# Nirvana White Rhino and PurpleWidowxAK48



## bombbudpuffa (Jan 21, 2008)

The Rhino is around 2 weeks in flower. The PWxAK48 is around 6 weeks. 1st 3 are the WR, last 3 are the PWxAK.


----------



## Dubbaman (Jan 21, 2008)

:holysheep: BBP them sure are some pretty ladies there that WR is  great growing man.


----------



## That crazy vancouver guy (Jan 22, 2008)

that's some killer stuff you got going there, buddy.

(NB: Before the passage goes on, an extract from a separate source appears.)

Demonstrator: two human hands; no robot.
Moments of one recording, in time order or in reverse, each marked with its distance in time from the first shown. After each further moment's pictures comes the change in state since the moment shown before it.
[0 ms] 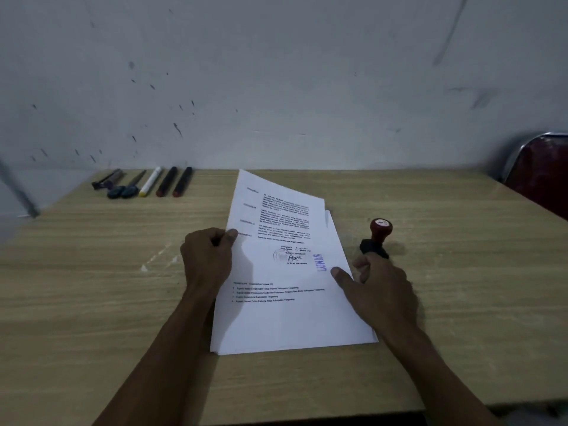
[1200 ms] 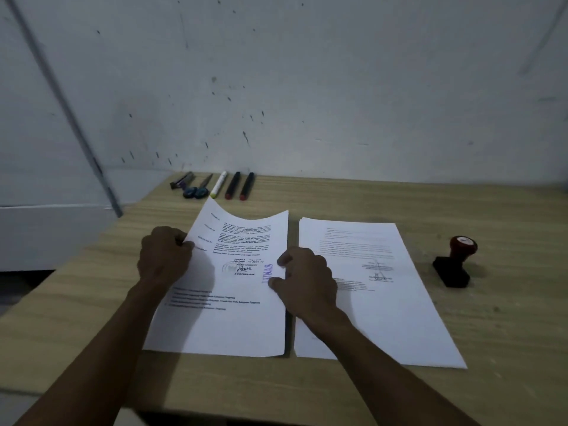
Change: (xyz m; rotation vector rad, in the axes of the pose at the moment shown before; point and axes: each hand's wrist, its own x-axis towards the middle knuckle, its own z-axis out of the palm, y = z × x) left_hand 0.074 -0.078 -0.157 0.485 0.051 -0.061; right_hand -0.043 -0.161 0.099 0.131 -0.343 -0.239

you know... I didn't have a craving for a joint all day today until I look at the pic of the last bud up close... now I'm craving a huge gagger :hubba: 

look'n awsome, buddy :aok:


----------



## THE BROTHER'S GRUNT (Jan 22, 2008)

*Looking very nice BBP you crossing fool you. :hubba: :aok: *


----------



## BenDover (Jan 22, 2008)

looking good! You gotta love the crystals on that last bud. :joint:


----------



## bombbudpuffa (Jan 24, 2008)

It's a lil over 30 days. It's on my calender, just forgot. This one is a lot more bushy and has tons more triches than my other one. She isn't as pretty imo though.


----------



## Pot Belly (Jan 25, 2008)

Hey BBP!  Looking great as always.


----------



## Kupunakane (Jan 25, 2008)

Yo Ho BBP,
   Dude those pics just squeeze my fruit every time I look at them.

smoke in peace
KingKahuuna


----------



## stickyfingersguy (Jan 25, 2008)

looking great so far. keep up the good work


----------



## stonedsmithy (Jan 28, 2008)

as always bbp premo lookin budz ya got goin


----------



## gangalama (Jan 29, 2008)

:hubba: _Very Noice!_:hubba:


----------



## morrispk (Apr 5, 2008)

Whoarrrr VERY VERY nice plant man!!


----------